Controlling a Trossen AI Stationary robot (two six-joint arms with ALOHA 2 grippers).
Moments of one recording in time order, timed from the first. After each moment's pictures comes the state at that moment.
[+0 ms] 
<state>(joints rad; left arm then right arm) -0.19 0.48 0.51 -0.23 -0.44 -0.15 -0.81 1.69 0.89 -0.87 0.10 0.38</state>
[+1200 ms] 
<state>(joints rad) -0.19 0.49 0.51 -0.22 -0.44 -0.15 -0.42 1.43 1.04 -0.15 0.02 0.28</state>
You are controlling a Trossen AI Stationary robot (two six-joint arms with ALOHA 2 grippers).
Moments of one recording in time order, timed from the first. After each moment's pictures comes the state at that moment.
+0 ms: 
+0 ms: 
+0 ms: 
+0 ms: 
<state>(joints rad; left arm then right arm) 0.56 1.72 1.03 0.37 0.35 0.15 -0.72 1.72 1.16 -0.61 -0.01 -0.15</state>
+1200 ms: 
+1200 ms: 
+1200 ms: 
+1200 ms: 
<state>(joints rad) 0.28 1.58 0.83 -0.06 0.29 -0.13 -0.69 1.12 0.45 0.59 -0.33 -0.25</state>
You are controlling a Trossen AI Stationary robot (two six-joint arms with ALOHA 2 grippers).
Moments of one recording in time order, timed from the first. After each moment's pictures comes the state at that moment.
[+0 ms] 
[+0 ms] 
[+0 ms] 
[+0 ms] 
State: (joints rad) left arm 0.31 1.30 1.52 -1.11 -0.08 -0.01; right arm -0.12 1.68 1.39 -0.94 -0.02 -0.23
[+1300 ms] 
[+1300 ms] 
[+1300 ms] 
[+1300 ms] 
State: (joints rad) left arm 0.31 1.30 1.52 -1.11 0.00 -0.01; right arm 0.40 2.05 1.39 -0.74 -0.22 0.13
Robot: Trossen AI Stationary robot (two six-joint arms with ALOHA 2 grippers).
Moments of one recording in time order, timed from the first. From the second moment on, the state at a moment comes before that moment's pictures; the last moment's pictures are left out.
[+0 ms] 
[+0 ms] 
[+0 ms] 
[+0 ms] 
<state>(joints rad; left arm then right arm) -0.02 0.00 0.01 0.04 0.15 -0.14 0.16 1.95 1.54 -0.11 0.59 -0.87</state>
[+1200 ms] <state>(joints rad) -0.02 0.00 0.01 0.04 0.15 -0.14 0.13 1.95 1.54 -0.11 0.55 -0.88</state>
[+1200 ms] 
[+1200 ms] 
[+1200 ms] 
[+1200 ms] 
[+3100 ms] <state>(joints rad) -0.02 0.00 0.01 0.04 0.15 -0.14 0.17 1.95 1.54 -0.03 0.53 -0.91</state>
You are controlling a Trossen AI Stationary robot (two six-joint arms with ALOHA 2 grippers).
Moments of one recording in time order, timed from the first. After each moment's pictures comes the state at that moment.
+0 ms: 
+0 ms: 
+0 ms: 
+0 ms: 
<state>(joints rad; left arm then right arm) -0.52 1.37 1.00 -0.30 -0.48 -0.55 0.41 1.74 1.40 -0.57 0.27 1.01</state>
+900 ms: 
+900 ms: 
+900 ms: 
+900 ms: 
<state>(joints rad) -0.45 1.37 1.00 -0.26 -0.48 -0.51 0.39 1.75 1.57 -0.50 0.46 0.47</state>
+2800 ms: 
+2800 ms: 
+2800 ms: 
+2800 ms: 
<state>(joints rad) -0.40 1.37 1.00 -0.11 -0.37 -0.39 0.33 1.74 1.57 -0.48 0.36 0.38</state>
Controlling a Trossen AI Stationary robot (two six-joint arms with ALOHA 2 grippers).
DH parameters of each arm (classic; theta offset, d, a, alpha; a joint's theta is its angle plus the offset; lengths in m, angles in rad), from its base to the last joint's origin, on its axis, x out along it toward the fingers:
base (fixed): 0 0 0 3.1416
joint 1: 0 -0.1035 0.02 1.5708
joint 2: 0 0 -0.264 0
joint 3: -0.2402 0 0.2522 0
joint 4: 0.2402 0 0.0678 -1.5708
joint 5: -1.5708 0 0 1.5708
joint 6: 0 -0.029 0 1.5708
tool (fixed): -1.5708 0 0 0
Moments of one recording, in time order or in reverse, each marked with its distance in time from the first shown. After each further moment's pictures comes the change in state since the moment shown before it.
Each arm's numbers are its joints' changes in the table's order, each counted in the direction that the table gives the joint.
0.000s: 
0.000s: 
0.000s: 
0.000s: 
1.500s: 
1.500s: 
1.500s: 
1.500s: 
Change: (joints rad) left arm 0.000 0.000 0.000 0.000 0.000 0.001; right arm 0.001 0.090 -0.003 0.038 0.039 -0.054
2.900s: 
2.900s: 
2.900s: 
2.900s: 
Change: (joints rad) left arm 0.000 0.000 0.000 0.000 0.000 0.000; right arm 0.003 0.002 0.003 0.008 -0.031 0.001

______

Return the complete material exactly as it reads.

▶ [Expected answer]
Controlling a Trossen AI Stationary robot (two six-joint arms with ALOHA 2 grippers).
Moments of one recording in time order, timed from the first. After each moment's pictures comes the state at that moment.
[+0 ms] 
<state>(joints rad; left arm then right arm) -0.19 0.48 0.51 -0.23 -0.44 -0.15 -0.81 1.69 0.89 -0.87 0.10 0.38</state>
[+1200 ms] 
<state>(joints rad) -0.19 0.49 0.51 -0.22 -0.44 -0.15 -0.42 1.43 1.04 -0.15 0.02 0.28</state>
You are controlling a Trossen AI Stationary robot (two six-joint arms with ALOHA 2 grippers).
Moments of one recording in time order, timed from the first. After each moment's pictures comes the state at that moment.
+0 ms: 
+0 ms: 
+0 ms: 
+0 ms: 
<state>(joints rad; left arm then right arm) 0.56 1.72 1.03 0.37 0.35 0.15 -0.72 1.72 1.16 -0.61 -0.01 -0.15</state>
+1200 ms: 
+1200 ms: 
+1200 ms: 
+1200 ms: 
<state>(joints rad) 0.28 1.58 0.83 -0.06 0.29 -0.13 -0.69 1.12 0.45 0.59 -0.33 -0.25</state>
You are controlling a Trossen AI Stationary robot (two six-joint arms with ALOHA 2 grippers).
Moments of one recording in time order, timed from the first. After each moment's pictures comes the state at that moment.
[+0 ms] 
[+0 ms] 
[+0 ms] 
[+0 ms] 
State: (joints rad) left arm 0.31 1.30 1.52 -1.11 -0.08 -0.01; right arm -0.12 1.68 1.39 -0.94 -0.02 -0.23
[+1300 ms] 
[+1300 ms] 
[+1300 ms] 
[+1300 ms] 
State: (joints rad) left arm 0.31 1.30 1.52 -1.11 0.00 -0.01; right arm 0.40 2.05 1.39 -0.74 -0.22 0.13
Robot: Trossen AI Stationary robot (two six-joint arms with ALOHA 2 grippers).
Moments of one recording in time order, timed from the first. From the second moment on, the state at a moment comes before that moment's pictures; the last moment's pictures are left out.
[+0 ms] 
[+0 ms] 
[+0 ms] 
[+0 ms] 
<state>(joints rad; left arm then right arm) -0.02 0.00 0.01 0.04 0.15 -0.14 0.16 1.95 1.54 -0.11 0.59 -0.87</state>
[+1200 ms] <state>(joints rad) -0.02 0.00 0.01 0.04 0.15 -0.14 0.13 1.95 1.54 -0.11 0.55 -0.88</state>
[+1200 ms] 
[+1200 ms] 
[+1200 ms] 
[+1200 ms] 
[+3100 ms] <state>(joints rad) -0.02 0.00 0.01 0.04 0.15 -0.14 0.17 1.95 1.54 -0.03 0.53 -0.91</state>
You are controlling a Trossen AI Stationary robot (two six-joint arms with ALOHA 2 grippers).
Moments of one recording in time order, timed from the first. After each moment's pictures comes the state at that moment.
+0 ms: 
+0 ms: 
+0 ms: 
+0 ms: 
<state>(joints rad; left arm then right arm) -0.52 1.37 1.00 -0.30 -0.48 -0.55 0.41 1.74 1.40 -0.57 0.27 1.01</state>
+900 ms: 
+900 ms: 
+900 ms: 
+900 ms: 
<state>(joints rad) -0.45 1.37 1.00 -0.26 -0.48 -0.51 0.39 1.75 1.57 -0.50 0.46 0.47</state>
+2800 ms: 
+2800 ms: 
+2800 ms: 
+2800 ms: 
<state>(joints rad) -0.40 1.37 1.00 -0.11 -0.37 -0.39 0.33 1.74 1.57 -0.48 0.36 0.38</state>
Controlling a Trossen AI Stationary robot (two six-joint arms with ALOHA 2 grippers).
DH parameters of each arm (classic; theta offset, d, a, alpha; a joint's theta is its angle plus the offset; lengths in m, angles in rad), from its base to the last joint's origin, on its axis, x out along it toward the fingers:
base (fixed): 0 0 0 3.1416
joint 1: 0 -0.1035 0.02 1.5708
joint 2: 0 0 -0.264 0
joint 3: -0.2402 0 0.2522 0
joint 4: 0.2402 0 0.0678 -1.5708
joint 5: -1.5708 0 0 1.5708
joint 6: 0 -0.029 0 1.5708
tool (fixed): -1.5708 0 0 0
Moments of one recording, in time order or in reverse, each marked with its distance in time from the first shown. After each further moment's pictures comes the change in state since the moment shown before it.
Each arm's numbers are its joints' changes in the table's order, each counted in the direction that the table gives the joint.
0.000s: 
0.000s: 
0.000s: 
0.000s: 
1.500s: 
1.500s: 
1.500s: 
1.500s: 
Change: (joints rad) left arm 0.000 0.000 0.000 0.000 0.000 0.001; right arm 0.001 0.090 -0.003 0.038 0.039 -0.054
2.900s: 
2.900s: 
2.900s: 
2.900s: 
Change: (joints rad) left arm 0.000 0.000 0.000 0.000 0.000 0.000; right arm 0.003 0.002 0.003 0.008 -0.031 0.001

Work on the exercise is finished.